By Ian Williams, team leader for Service Design and Transition in IT Shared Services, Close Brothers Group

Several years ago, I saw an exhibition called ‘Codebreaker’ in the Science Museum in London and it was on the life of Alan Turing. 
 
I didn’t know that much about him, but I was greatly moved by how his incredible accomplishments and contributions to society and science were shadowed by societal discrimination at the time. We can’t take back what was done to Alan Turing in what were very different social and legal circumstances, but we can continue to shine a light on individuals, as a tiny gesture to celebrate these achievements and acknowledge the ground-breaking contributions that were made to our society.
 
“We can only see a short distance ahead, but we can see plenty there that needs to be done.” (Alan Turing quote from in his paper ‘Computing Machinery and Intelligence’ in 1950).

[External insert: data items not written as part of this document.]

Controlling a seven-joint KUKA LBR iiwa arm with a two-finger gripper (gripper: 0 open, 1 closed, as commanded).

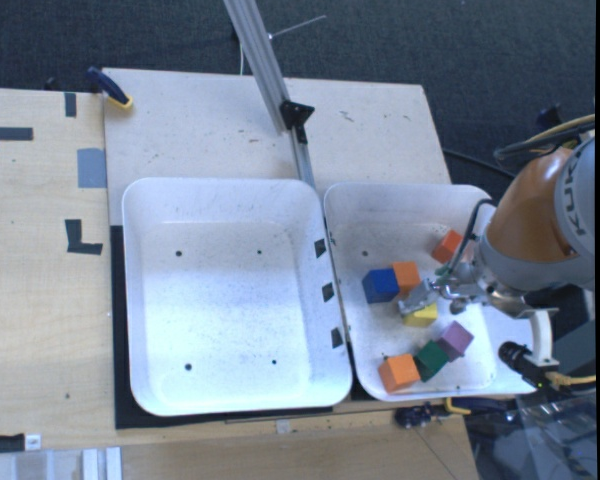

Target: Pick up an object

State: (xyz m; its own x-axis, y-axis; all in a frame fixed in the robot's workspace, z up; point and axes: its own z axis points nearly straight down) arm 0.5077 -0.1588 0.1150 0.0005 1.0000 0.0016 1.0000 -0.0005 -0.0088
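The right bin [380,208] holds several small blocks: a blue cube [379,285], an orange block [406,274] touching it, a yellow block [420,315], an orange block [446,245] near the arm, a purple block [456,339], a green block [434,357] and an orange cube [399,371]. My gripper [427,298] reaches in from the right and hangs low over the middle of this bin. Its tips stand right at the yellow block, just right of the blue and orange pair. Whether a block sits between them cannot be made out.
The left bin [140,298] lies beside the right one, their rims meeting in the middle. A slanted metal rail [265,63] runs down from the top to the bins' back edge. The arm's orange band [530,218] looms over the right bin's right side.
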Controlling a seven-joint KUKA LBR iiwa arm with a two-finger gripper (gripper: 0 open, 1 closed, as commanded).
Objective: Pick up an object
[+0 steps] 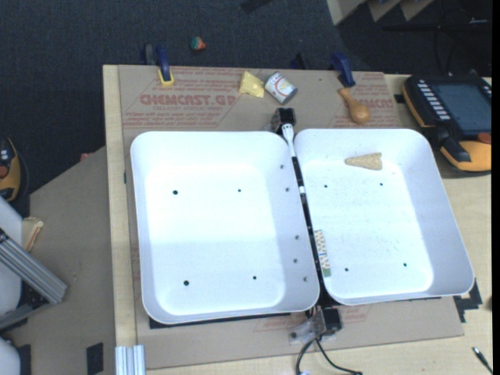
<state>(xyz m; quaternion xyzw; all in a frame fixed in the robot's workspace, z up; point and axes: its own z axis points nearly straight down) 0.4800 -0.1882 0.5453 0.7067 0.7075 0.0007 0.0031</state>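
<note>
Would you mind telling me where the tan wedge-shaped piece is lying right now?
The tan wedge lies in the right bin, near its far rim, apart from the walls. The wooden piece sits just beyond that rim on the board.

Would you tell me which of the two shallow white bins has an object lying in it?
The right-hand white bin: a tan wedge-shaped piece lies near its far edge. The left-hand white bin shows just small dark dots.

blue clamps (164, 61), black tablet (457, 108)
</note>
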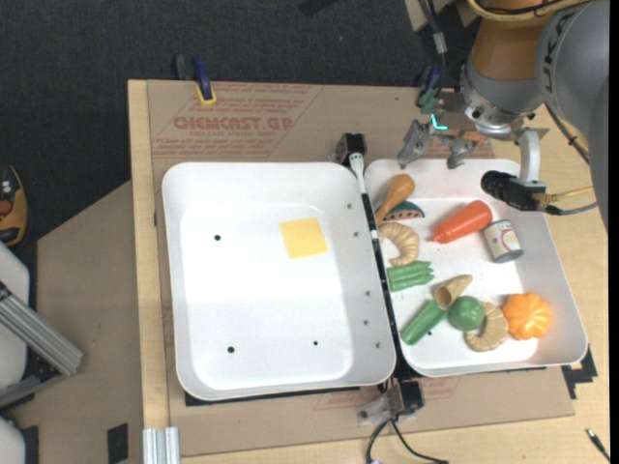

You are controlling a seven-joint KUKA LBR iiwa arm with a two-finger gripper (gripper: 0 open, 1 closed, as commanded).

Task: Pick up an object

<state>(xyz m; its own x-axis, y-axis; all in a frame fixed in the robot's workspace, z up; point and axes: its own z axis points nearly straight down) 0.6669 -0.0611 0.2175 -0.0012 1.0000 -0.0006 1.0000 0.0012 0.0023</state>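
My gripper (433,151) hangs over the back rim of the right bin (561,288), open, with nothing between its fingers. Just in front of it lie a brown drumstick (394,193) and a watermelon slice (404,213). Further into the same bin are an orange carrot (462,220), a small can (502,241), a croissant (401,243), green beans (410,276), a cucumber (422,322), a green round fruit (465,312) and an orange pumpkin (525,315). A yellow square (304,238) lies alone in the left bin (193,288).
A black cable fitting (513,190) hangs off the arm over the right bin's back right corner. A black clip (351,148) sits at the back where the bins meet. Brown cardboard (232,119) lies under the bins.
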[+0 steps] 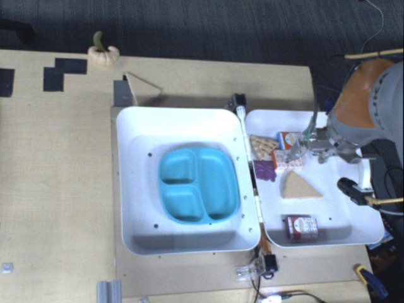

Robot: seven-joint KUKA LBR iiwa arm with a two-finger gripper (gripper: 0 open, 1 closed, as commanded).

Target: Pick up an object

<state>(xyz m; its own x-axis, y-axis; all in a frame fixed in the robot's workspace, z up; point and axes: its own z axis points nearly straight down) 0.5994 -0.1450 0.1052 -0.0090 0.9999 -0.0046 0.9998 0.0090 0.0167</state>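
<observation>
One arm, one gripper (302,149), reaching in from the right and sitting low over the right bin (353,232), at its upper-middle. Whether the fingers stand apart or together cannot be told from this angle; nothing is visibly held between them.

Nearest candidates, from the gripper outward:
- small white-and-red packet (288,163), directly under or touching the tip; contact not resolvable.
- orange-and-white carton (287,140), just beside the tip, toward the bin's far wall.
- tan wedge (300,187), just below the gripper toward the near side, lying flat, its apex pointing up toward the tip and its long edge running roughly left-right.
- purple item (264,170) and a patterned beige piece (262,146), left of the gripper, near the divider between bins.
- dark red can (301,227), on its side, well apart, near the bin's front wall.

Left bin (136,169) carries a blue divided tray (199,183); well apart from the gripper.

Judgement: the deciding relation is vertical, as the packet lies essentially beneath the tip, so a short descent is all that is called for. Crowding by the carton is the risk.
</observation>
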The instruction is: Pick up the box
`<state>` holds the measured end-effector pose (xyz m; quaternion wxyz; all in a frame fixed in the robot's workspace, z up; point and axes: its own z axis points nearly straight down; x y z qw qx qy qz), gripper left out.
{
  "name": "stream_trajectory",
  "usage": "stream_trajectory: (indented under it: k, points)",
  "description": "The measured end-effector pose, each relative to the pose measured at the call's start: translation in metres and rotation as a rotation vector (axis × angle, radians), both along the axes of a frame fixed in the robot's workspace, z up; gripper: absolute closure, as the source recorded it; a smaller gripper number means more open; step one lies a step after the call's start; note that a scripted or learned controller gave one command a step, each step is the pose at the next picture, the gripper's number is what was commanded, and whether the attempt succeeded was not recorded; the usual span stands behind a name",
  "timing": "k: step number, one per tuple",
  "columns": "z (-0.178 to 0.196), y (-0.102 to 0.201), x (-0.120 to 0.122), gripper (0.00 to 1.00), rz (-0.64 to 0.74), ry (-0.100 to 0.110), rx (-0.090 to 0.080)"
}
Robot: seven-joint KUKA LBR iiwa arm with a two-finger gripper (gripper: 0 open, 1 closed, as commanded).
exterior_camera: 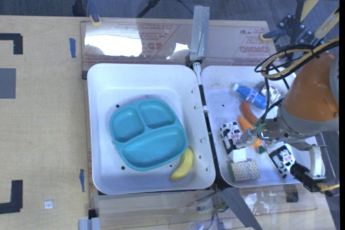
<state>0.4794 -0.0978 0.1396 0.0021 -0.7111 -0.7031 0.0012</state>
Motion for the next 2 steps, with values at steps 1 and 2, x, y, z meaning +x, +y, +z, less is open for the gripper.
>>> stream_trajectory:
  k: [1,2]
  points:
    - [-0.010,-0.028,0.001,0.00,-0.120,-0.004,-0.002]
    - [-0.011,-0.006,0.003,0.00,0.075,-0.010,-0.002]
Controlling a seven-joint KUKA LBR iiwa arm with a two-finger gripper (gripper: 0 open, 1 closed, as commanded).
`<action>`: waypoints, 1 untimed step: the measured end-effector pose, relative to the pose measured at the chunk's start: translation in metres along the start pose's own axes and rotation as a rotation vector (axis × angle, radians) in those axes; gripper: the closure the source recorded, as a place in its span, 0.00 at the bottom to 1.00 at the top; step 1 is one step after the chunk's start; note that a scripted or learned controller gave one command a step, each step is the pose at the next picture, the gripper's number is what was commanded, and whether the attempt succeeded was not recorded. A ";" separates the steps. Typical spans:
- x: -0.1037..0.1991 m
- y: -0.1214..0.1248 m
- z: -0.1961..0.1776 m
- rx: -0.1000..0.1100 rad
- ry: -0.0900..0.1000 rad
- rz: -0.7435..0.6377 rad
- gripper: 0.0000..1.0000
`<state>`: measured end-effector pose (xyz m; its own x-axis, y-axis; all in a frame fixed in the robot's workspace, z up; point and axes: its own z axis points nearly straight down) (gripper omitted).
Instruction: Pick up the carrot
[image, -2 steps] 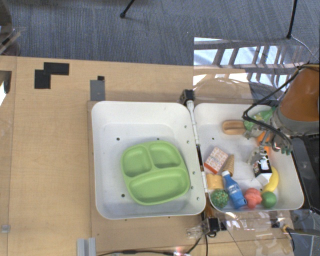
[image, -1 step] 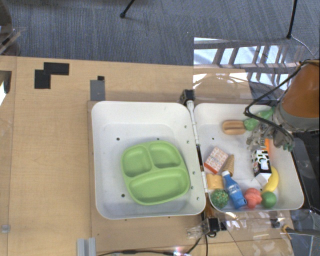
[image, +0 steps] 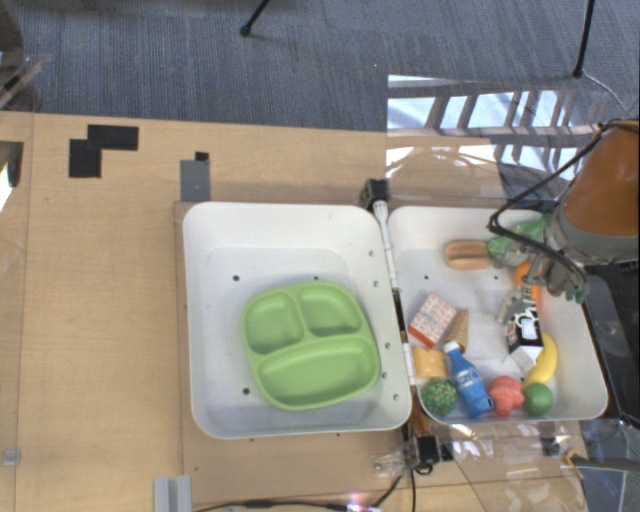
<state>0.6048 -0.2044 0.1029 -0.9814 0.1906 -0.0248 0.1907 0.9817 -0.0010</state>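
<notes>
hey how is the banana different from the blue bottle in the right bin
The banana is yellow, while the blue bottle is blue with a white cap. The banana is curved; the bottle is straight-sided. The banana lies near the right bin's right wall, by a green ball, while the bottle lies nearer the left wall, beside a green round piece. Both lie flat at the near end of that bin.

The arm (image: 605, 195) runs off the frame at three o'clock. Its gripper (image: 524, 300) covers most of the carrot (image: 523, 270), leaving an orange sliver. The small carton (image: 432, 319) print is too fine to read.
</notes>
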 end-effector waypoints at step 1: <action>-0.006 0.000 0.014 0.000 0.011 -0.007 0.00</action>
<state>0.6110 -0.2058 0.0886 -0.9830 0.1834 -0.0133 0.1834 0.9830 -0.0010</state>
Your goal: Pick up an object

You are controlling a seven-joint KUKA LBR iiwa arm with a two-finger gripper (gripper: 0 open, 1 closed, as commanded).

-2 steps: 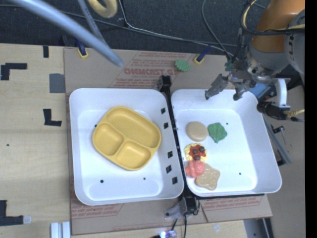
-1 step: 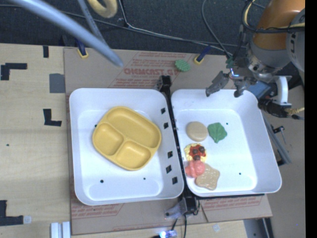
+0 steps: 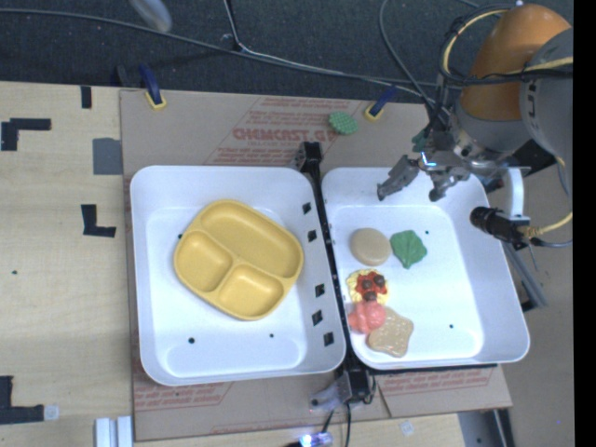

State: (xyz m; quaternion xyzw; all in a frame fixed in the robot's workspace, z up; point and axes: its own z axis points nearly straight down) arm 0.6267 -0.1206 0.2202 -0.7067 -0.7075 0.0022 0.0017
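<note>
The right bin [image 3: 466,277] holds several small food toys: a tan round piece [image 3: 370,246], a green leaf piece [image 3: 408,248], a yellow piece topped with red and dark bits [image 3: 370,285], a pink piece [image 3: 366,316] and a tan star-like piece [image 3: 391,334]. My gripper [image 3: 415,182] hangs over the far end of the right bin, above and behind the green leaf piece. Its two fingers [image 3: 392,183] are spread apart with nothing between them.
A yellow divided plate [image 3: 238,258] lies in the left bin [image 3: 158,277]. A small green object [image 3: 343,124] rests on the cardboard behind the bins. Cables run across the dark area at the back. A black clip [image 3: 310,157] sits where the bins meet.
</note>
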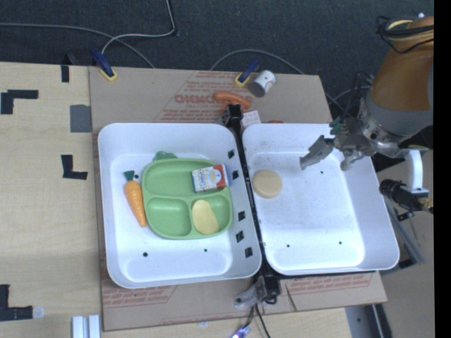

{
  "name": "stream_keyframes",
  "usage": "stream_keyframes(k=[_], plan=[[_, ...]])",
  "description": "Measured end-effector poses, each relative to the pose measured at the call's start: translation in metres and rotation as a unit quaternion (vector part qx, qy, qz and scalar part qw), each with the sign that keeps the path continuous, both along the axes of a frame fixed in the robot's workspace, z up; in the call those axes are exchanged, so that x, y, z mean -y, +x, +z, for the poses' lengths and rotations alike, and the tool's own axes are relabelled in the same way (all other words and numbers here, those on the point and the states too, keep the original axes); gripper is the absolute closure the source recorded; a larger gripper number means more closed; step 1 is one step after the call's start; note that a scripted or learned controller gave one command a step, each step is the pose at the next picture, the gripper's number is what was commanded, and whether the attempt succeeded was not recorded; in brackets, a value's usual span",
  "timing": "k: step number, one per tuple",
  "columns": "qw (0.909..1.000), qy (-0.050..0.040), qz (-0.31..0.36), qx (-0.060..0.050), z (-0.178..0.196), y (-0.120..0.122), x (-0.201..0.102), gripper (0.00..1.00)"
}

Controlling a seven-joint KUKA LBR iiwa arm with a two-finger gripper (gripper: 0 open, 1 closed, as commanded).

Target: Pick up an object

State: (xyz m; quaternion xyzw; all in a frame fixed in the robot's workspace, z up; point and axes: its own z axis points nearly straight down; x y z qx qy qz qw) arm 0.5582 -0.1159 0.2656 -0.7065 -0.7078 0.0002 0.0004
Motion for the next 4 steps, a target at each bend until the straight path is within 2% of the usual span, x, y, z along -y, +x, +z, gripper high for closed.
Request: stream_keyframes(k=[1, 2, 3, 4], plan=[[1.0000, 0.0003, 0.000, -0.002, -0.083, 0.038, -0.045, 0.00], [1.0000, -0.0006, -0.001, 0.001, -0.168, 0.042, -0.012, 0.00], [1.0000, -0.0012, -0.001, 0.008, -0.175, 0.031, -0.021, 0.00], [1.0000, 0.0002, 0.000, 0.005, -0.176, 0.078, -0.019, 0.00]])
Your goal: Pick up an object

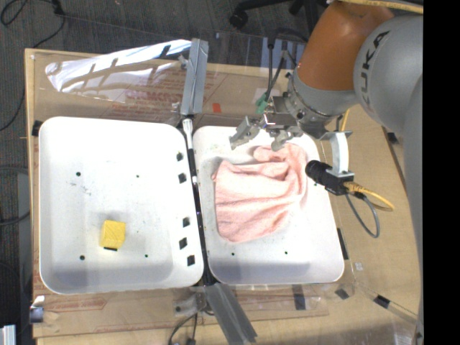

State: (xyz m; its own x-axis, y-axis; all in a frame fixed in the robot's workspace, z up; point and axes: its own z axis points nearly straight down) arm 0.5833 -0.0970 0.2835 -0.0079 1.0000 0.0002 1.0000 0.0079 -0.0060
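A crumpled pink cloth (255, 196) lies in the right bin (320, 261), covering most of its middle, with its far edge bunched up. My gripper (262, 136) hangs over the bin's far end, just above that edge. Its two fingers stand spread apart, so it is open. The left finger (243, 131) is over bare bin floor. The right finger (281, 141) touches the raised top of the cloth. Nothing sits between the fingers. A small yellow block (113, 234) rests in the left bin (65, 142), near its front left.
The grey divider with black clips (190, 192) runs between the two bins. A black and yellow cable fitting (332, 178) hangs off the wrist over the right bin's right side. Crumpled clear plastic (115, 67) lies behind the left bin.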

 Alan Turing was a mathematician and cryptologist who is often considered to be the pioneer of theoretical computer science and artificial intelligence.  In primary and secondary schools, he was frequently called a ‘genius’ by his teachers.  Later he went on to study at King's College, University of Cambridge graduating in 1934 with a first-class honour’s degree in mathematics.  After Cambridge he continued his studies at Princeton University, New Jersey, obtaining his Ph.D. in 1938. During his time here, he developed the notion of a ‘universal computing machine’ which could solve complex calculations. This would become known as the Turing machine, which foreshadowed the digital computer.

Image source: https://www.britannica.com/biography/Alan-Turing

 
In 1939, Turing was asked to join the Government Codes and Cypher School, a British code-breaking organisation (now GCHQ), which was moved to Bletchley Park when war was declared on 3 September. Turing’s most famous achievement at Bletchley was cracking the ‘Enigma’ code. The Enigma was an enciphering machine used by the German armed forces to send messages securely. Together with fellow code-breaker Gordon Welchman, Turing developed the Bombe, a machine based on an earlier Polish design, which from late 1940 was decoding all messages sent by the Enigma machines.
 
Turing’s life was tragically affected by the societal norms of his time: despite the part he played in ensuring the safety of the nation and how that contributed to saving countless lives, he was considered a ‘security risk’ because of his sexuality and was harassed by police surveillance up until his untimely death, by suicide,  in 1954.
 
It was only after his death that Turing’s work came fully to light. His impact on computer science is commemorated in the annual ‘Turing Award’ – the highest accolade in the industry. Meanwhile, his code-breaking operations at Bletchley Park are credited with shortening the war by as much as two years– saving countless lives in the process.
 
In 2015 a new national centre for research in data science and AI, The Alan Turing Institute, was created in his name.

An apology was issued to Turing in 2009 by the British Government:
 
“On behalf of . . . all those who live freely thanks to Alan’s work, we’re sorry, you deserved so much better.”